In a voice communication mode, overall operation of the device 200 is substantially similar to data communication mode, except that received signals are output to a speaker 214, and signals for transmission are generated by a microphone 215. Alternative voice or audio I/O subsystems, such as a voice message recording subsystem, may also be implemented on the device 200. In addition, the display 212 may also be utilized in voice communication mode, for example to display the identity of a calling party, the duration of a voice call, or other voice call related information.
The short-range communications subsystem 210 enables communication between the portable electronic device 200 and other proximate systems or devices, which need not necessarily be similar devices. For example, the short-range communications subsystem 210 may include an infrared device and associated circuits and components, or a Bluetoothâ„¢ communication module to provide for communication with similarly-enabled systems and devices.

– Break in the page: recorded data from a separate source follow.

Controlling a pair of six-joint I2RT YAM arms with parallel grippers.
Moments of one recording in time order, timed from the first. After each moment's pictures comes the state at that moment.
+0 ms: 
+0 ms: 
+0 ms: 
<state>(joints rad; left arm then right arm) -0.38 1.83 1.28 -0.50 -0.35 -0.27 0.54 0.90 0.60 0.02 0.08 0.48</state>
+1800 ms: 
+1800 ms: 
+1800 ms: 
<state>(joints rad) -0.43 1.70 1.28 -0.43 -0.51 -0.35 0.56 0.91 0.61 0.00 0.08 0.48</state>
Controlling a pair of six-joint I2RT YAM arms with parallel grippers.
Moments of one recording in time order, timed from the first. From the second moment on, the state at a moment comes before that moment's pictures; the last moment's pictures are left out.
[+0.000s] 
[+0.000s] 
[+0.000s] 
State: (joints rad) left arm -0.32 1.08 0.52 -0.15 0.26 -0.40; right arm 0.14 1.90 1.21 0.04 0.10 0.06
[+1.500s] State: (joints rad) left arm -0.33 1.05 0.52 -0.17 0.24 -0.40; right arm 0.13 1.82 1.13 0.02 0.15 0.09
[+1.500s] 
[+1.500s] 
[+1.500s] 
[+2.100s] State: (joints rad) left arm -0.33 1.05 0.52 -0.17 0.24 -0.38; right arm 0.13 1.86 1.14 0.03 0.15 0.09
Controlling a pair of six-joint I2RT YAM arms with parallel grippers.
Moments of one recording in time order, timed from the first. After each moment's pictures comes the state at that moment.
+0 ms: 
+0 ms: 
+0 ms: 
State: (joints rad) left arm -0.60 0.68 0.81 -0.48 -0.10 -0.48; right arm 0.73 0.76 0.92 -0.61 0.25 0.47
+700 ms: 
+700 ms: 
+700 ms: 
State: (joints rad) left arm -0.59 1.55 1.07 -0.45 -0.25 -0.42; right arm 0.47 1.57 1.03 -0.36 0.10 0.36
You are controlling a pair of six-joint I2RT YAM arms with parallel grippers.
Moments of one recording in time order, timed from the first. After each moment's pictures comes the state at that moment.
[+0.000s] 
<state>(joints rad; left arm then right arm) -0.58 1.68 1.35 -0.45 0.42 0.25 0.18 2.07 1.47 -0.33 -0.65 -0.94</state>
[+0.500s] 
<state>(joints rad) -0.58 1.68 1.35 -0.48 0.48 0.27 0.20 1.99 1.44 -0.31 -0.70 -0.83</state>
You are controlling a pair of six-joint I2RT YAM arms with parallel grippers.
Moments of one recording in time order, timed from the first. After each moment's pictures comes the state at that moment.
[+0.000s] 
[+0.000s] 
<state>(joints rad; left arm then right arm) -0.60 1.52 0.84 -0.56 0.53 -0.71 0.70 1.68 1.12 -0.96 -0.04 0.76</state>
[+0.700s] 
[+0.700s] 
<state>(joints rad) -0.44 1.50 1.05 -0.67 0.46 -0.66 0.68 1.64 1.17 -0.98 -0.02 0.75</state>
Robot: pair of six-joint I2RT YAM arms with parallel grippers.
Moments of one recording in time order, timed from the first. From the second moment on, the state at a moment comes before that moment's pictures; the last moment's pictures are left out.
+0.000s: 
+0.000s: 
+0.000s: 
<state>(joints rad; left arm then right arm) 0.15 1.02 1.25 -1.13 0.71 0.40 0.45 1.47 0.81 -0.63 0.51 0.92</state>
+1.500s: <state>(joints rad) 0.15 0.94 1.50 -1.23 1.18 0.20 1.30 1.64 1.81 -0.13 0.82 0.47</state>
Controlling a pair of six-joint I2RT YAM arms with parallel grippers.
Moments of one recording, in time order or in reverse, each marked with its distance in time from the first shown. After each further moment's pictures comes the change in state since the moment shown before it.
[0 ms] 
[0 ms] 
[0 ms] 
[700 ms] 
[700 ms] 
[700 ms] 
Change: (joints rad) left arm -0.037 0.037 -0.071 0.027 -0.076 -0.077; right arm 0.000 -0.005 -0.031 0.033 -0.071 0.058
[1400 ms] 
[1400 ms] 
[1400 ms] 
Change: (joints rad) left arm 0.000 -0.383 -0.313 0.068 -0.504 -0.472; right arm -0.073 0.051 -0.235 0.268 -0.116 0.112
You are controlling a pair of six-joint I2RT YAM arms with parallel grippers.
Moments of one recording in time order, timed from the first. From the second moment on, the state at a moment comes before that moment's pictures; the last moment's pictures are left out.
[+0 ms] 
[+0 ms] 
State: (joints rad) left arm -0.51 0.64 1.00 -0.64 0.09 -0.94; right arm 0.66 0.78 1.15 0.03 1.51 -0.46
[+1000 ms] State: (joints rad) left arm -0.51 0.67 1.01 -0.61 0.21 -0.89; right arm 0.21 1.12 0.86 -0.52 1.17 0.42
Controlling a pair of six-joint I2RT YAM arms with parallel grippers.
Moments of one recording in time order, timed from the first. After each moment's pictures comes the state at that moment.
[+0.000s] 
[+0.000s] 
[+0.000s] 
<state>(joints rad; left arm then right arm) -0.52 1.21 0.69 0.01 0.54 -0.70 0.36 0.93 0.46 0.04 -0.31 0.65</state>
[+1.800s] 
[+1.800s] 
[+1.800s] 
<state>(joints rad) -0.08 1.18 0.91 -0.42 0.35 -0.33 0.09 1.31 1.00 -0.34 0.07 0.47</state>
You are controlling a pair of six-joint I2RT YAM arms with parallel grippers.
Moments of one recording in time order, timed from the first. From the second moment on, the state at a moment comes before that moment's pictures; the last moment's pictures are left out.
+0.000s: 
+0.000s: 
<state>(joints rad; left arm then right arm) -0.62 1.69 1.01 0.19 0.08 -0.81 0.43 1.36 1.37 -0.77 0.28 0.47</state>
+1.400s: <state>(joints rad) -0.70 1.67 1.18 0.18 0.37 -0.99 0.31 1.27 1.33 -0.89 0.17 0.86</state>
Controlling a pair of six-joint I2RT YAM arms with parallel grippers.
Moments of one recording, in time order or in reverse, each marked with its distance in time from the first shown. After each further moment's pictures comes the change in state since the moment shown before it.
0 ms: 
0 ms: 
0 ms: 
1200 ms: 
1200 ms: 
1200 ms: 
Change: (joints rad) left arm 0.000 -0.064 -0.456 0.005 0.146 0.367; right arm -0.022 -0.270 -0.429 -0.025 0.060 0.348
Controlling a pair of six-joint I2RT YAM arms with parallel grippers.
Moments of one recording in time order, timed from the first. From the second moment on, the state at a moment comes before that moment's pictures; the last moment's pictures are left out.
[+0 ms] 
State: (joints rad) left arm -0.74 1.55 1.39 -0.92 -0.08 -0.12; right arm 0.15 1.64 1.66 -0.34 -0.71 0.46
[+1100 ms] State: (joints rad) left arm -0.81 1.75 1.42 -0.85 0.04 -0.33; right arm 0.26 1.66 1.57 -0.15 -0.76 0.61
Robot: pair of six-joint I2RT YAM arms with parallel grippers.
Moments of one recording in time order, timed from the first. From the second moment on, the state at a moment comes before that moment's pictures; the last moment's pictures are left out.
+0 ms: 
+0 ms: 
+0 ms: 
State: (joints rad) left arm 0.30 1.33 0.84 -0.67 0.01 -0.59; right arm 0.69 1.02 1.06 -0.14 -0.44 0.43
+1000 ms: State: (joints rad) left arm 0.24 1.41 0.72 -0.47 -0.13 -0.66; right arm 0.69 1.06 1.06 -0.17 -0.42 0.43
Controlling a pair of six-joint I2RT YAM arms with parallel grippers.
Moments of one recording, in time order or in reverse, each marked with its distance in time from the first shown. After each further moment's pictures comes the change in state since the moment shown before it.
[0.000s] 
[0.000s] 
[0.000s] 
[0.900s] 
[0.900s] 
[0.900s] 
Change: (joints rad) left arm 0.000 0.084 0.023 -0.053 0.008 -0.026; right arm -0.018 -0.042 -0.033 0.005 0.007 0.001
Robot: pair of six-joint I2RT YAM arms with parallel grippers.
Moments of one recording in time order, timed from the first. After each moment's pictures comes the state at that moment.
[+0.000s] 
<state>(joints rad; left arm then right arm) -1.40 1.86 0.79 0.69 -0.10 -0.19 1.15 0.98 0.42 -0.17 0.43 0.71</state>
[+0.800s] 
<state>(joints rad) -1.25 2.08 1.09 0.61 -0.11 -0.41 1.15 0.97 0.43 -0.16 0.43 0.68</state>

The methods described herein may be carried out by hardware, software, or a combination of hardware and software. The software may be embodied as computer-readable code executable by, for example, at least one processor 206 of the portable electronic device 200. The computer-readable medium, may be a non-transitory computer-readable medium, for example. Coding of software for carrying out such steps is well within the scope of a person of ordinary skill in the art given the present description.
This disclosure uses examples to disclose the claimed subject-matter. The scope of the claimed subject-matter may include other examples that occur to those skilled in the art. For example,
Implementation of one or more embodiments may realize one or more advantages, some of which have been indicated already. The concepts described herein may be flexibly applied to a variety of electronic devices, including devices having a variety of power systems. Many of the hardware components may be small and lightweight, which may be especially advantageous for handheld devices, in which considerations of size and weight are important. The concepts described herein may reduce the adverse impact of battery degradation and may improve the life of the embedded battery. In devices in which a replaceable battery is sacrificed, convenience to a user may be enhanced, because a replaceable battery may be readily replaceable while an embedded battery is not.
Further, battery degradation associated with extreme operating conditions may be avoided by using the replaceable battery instead of the embedded battery.